> _Task directions_
Find the line in the entries below that contains "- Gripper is". Repeat it exactly, and every line after it through the line that contains "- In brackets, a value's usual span".

> _Data records_
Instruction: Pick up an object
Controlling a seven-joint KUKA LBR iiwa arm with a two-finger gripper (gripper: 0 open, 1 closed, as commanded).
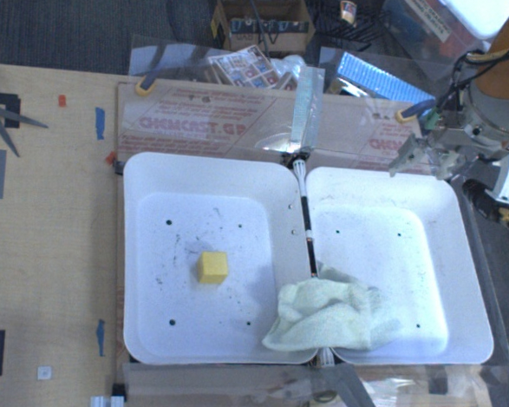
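You are looking at the gripper (418,158) hanging over the far rim of the right bin (471,283), up at the top right, well apart from anything it could pick; whether its claw is open or shut, you cannot tell from this slant, and nothing is showing between its tips. Parked there, it is leaving both bins open to the camera, which probably explains the pose. Your candidates are lying low: a small yellow block (213,267) is sitting alone near the middle of the left bin (142,190), free on all sides, while a pale crumpled cloth (329,315) is slumping in the near left corner of the right bin, spilling over the divider (305,219) between the bins and touching the near rim. The block looks the cleaner target, though it means reaching across the divider; the cloth is nearer but soft and pressed against the walls, so the rim may be crowding a descent. Beyond the bins, a clear sheet (216,126) with red lettering and assorted clutter are lying out of the way.
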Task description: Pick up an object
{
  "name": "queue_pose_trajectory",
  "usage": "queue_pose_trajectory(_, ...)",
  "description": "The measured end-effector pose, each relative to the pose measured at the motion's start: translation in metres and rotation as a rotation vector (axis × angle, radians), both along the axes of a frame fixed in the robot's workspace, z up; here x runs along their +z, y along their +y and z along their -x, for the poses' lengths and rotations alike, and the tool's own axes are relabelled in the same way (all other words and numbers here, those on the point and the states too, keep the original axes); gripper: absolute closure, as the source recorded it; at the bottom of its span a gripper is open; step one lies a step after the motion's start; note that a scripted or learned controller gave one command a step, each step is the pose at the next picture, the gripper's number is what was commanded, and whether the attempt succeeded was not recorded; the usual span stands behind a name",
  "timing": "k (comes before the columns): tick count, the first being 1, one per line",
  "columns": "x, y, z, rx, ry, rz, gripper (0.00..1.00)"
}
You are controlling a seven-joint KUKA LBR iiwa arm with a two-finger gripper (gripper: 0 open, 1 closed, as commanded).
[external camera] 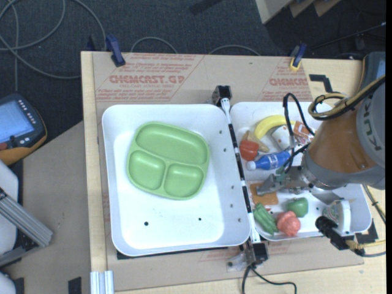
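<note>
— Room in the left bin (122,225)?
— Plenty around the green tray (166,160).
— Claw (283,182)?
— Low among toys crowding the right bin (361,216); its grip can't be made out.

I see a smooth, slightly glossy green plastic tray (167,160) in the left white bin (119,213) of matt plastic, right of the tray glossy plastic toy food, a yellow banana (269,126), a shiny blue bottle (269,162), brown paper-faced board (147,78) behind the tray
</note>
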State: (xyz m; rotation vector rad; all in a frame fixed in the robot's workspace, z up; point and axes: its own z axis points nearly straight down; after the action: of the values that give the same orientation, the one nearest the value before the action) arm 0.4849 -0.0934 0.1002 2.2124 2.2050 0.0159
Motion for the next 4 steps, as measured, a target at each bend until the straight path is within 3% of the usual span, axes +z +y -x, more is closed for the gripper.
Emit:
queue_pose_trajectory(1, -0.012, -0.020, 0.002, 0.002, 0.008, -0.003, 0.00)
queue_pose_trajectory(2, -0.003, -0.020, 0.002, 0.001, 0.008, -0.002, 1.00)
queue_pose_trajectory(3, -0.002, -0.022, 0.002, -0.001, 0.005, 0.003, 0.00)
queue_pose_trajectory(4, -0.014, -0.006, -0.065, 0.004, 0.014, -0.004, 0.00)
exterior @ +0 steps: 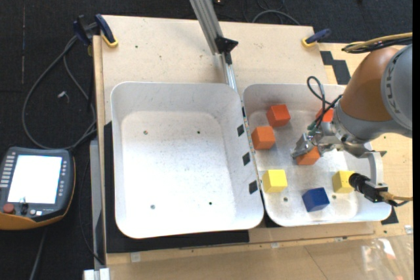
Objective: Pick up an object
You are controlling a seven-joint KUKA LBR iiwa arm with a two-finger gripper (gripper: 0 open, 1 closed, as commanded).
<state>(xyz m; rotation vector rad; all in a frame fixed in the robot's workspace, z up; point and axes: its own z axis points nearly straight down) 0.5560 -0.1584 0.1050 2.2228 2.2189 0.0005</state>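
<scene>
The desk (170, 52) carries two white bins side by side — the left bin (174, 154) and the right bin (295, 213). The arm (377, 98) reaches over the right bin, its end effector (306, 147) low among the blocks and closed around an orange block (308, 155). Two more orange blocks (279, 115) (264, 137) lie nearby to its left. Nearer the front sit a yellow block (275, 180), a blue block (315, 199) and a second yellow block (342, 181) — all apart.

Grey arm (377, 98) reaching in from the right, wrist bent down, pincer (306, 147) lowered
</scene>
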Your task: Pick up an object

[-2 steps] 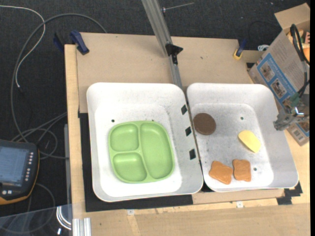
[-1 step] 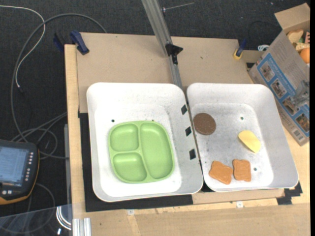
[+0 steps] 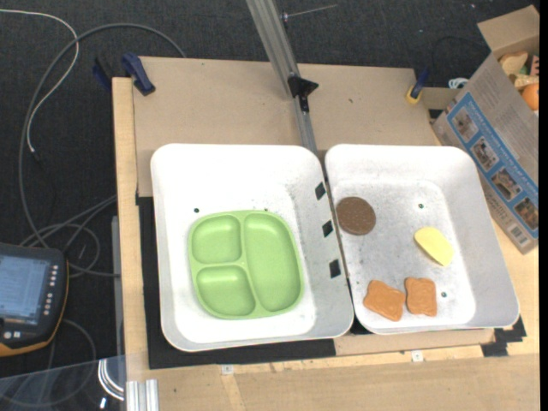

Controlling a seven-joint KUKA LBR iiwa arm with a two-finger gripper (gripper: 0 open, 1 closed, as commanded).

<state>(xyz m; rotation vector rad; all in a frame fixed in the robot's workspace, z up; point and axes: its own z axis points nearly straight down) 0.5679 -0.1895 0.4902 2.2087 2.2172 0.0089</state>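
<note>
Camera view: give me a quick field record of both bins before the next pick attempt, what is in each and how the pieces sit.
left bin: holds a green divided tray with three compartments
right bin: holds four loose food pieces
brown round piece: near the bin's left wall, apart from the others
yellow piece: right of centre, lying alone
orange pieces: two side by side at the near edge, very close or touching
bench surroundings: cardboard box at the right, pendant at the left
</note>
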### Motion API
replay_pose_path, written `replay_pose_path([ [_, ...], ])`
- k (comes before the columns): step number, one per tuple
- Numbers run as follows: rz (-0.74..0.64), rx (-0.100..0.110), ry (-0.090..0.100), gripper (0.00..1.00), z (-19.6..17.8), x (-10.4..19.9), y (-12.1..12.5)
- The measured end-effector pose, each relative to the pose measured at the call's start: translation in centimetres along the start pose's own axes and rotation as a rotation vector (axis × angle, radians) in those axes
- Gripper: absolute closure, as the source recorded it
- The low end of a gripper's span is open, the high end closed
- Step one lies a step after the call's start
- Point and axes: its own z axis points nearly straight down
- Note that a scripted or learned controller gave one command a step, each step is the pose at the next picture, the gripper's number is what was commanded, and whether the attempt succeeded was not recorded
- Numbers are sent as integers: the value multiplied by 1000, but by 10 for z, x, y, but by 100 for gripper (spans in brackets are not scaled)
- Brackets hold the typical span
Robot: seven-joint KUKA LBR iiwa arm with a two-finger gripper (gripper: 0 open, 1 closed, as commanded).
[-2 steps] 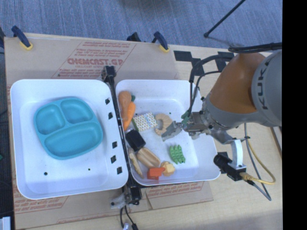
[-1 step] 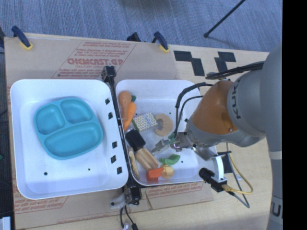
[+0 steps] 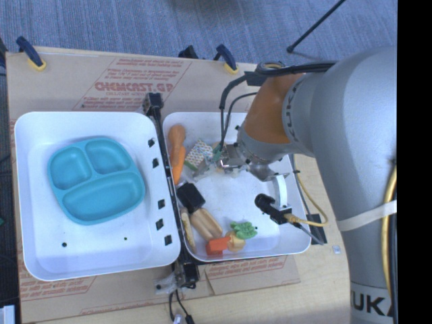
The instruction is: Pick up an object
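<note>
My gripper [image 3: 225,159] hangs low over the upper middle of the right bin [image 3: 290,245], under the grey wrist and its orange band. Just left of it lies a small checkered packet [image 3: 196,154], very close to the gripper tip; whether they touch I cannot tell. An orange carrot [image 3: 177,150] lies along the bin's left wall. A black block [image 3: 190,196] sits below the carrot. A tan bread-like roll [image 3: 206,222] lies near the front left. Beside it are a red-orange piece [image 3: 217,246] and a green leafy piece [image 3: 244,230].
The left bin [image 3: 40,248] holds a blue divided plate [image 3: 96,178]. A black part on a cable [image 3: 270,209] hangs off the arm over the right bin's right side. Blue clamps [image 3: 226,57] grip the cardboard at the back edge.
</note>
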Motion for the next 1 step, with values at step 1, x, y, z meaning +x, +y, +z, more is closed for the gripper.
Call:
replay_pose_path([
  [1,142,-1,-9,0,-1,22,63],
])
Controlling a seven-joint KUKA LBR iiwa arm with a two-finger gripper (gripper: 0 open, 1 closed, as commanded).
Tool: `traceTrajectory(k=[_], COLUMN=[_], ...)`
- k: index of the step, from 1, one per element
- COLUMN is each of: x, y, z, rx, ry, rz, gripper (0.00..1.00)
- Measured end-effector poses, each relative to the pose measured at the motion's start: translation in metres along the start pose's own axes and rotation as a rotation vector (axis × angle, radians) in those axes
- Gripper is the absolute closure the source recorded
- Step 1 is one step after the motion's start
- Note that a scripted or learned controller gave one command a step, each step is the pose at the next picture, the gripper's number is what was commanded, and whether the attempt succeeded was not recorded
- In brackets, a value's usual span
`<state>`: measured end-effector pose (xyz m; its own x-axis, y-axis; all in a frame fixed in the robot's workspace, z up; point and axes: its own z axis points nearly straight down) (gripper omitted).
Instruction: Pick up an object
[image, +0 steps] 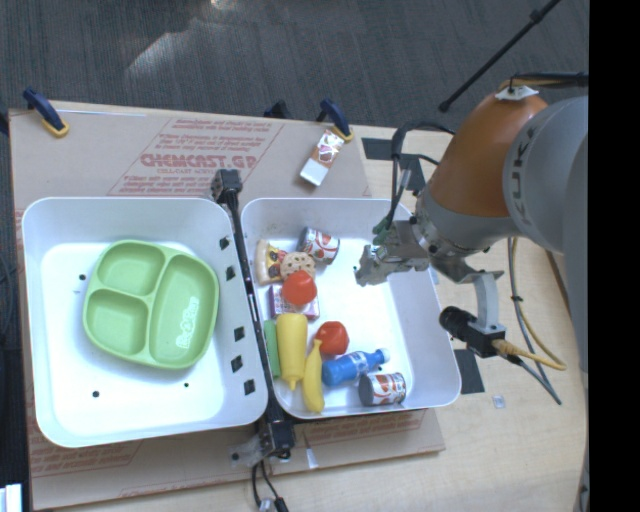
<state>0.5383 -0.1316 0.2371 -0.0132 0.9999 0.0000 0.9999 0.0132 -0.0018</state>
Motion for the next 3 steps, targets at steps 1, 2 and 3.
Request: traceTrajectory(k=[1, 2, 3], x=[0.014, 0.015, 0.014], y=[-0.017, -0.017, -0.042], z=[0.004, -0.006, 0.118], rx=[0.002, 0.002, 0.006], ry=[0.000, 0.000, 0.002], rz=[0.005, -0.001, 0.006], gripper=[1.00, 1.00, 1.00])
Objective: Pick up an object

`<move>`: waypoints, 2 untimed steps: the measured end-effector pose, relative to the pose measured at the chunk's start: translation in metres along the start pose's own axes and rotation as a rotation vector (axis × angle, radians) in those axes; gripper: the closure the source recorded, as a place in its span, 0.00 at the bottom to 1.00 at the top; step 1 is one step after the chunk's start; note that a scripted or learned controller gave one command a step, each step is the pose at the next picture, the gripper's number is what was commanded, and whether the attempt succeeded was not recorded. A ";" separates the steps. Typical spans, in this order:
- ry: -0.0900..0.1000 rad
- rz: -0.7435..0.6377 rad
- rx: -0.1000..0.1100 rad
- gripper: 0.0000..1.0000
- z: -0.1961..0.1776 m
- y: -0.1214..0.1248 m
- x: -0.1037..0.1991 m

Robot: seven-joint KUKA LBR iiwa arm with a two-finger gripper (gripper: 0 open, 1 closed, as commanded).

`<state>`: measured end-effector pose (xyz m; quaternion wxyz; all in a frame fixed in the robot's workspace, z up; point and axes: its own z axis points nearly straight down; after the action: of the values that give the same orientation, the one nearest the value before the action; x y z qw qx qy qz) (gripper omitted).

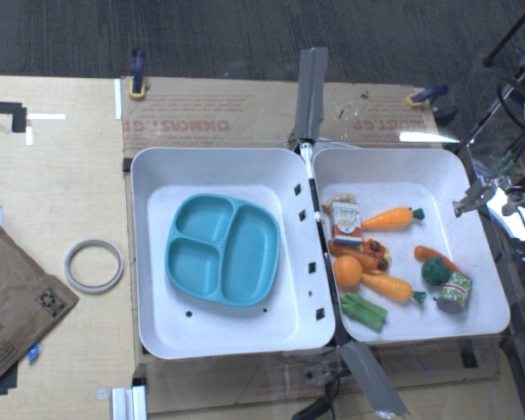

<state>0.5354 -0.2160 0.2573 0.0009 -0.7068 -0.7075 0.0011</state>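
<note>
Lying: carrot, right bin | tool at rim, right of it | grip: cannot tell

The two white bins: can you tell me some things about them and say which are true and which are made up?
1. The light blue plastic divided plate lies in the left white bin. True.
2. The round orange fruit toy sits on the blue plate. False: it is in the right white bin, beside the orange toy carrot with a green tip.
3. Another orange toy carrot lies near the right bin's far side. True.
4. The grey tape ring is inside the left bin. False: it lies on the wooden bench, left of that bin.
</note>
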 end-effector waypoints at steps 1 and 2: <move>0.000 0.020 0.001 0.00 0.081 0.020 0.030; 0.000 -0.040 -0.002 0.00 0.166 0.042 0.069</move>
<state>0.5769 -0.1466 0.0916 0.0001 -0.6925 -0.7215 0.0005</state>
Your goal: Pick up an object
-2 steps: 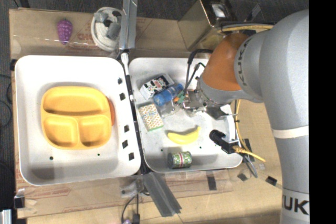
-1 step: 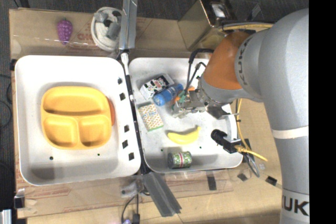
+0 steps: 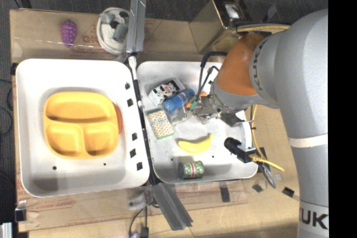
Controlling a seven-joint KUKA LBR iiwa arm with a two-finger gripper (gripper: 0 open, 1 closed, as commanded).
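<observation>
My gripper is low in the right bin, under the grey arm with its orange band. It sits right beside the right end of a blue bottle that lies on its side. A black-and-white patterned packet lies just above the bottle. Left of the gripper is a green-and-white checked pouch. A yellow banana lies below the gripper, and a green can rests on its side near the bin's front wall.
The left bin holds a yellow divided tray. Outside the bins, on the bench at the back, are a purple grape cluster and a white roll. A brown box stands behind the right bin.
</observation>
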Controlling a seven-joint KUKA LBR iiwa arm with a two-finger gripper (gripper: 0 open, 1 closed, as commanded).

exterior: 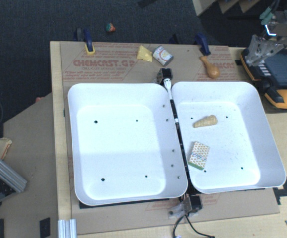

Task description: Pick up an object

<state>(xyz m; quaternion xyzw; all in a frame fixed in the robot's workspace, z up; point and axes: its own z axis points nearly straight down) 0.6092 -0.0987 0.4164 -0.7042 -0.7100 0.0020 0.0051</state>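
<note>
Two objects lie in the right bin (262,133). A tan cone-shaped piece (205,121) rests near the bin's middle, on its side. Closer to the front left is a small flat packet (199,155) with a green and orange dotted pattern, near the wall shared with the left bin (84,133). My gripper (263,47) hangs at the view's upper right, beyond the right bin's far right corner and well away from both objects. It is grey metal, with nothing visible in it.
On the board behind the bins lie a yellow wedge (144,53), a small white box (162,56) and a wooden pear-shaped piece (210,67). Blue clamps (88,39) (200,42) grip the far edge. A black and orange device (277,81) sits right of the bins.
</note>
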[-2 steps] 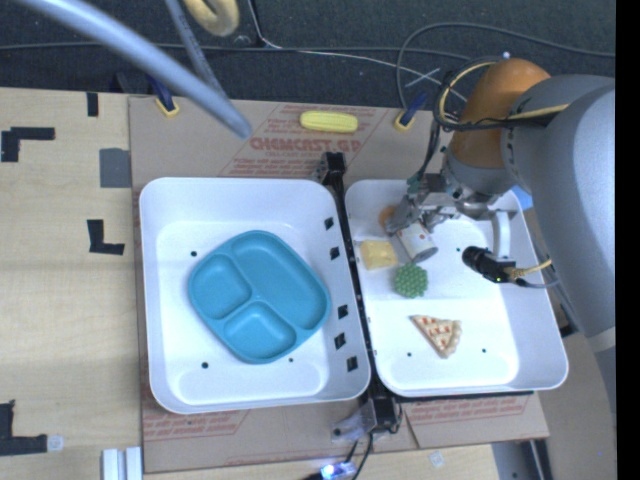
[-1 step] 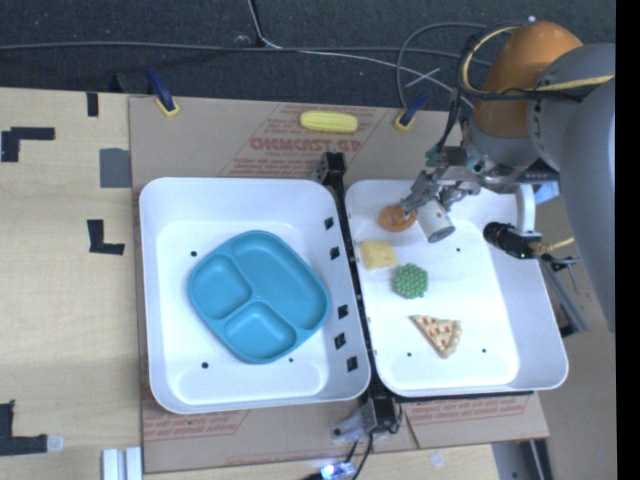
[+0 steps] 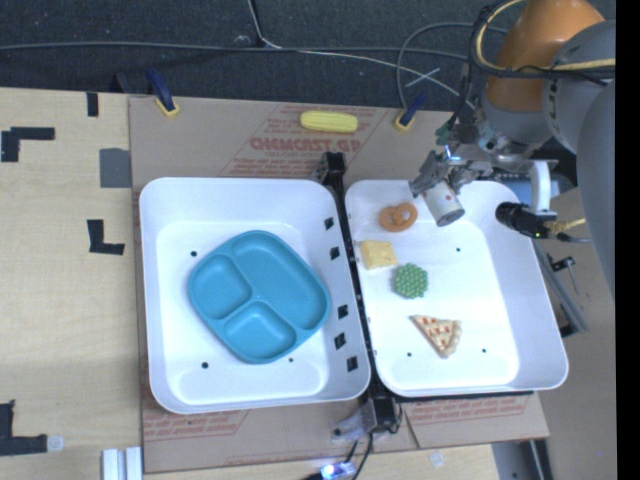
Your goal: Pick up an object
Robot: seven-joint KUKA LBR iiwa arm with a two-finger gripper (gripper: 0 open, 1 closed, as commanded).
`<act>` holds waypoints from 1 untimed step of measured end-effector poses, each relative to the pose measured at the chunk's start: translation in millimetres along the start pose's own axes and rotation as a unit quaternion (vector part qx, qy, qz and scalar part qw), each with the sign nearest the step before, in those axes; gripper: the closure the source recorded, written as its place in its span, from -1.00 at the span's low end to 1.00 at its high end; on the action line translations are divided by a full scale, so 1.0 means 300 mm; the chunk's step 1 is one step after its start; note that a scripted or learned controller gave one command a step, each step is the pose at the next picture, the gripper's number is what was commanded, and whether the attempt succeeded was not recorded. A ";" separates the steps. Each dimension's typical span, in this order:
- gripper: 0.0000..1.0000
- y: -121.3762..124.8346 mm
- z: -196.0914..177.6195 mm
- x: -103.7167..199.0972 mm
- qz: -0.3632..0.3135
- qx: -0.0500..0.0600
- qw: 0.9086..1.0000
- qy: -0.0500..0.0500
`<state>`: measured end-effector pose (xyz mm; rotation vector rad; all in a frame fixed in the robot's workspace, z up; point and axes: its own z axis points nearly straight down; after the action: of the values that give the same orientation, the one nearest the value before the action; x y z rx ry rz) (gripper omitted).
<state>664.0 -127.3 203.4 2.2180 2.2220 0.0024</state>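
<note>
Over the far end of the right bin you see the gripper hanging just beside the small brown doughnut, and whether it is released or clenched you cannot tell from this slant. Nearer you from the doughnut, all lying loose on the right bin's floor, come the pale yellow cheese-like block, then the green knobbly ball, then the pizza slice. Left of the doughnut, the left bin holds a blue divided plate, and a yellow banana-shaped toy lies on the cardboard beyond both bins.
</note>
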 end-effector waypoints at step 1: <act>1.00 -0.002 -0.144 0.017 0.000 0.000 1.000 0.000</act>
<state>663.3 -122.3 246.4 2.2186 2.2219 0.0020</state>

> _Task output_
- Gripper is the absolute closure the source recorded
- Step 1 is one step after the motion's start
- Note that a scripted or learned controller gave one command a step, each step is the pose at the next picture, the gripper's number is what was commanded, and whether the attempt succeeded was not recorded
- In brackets, a value's usual span

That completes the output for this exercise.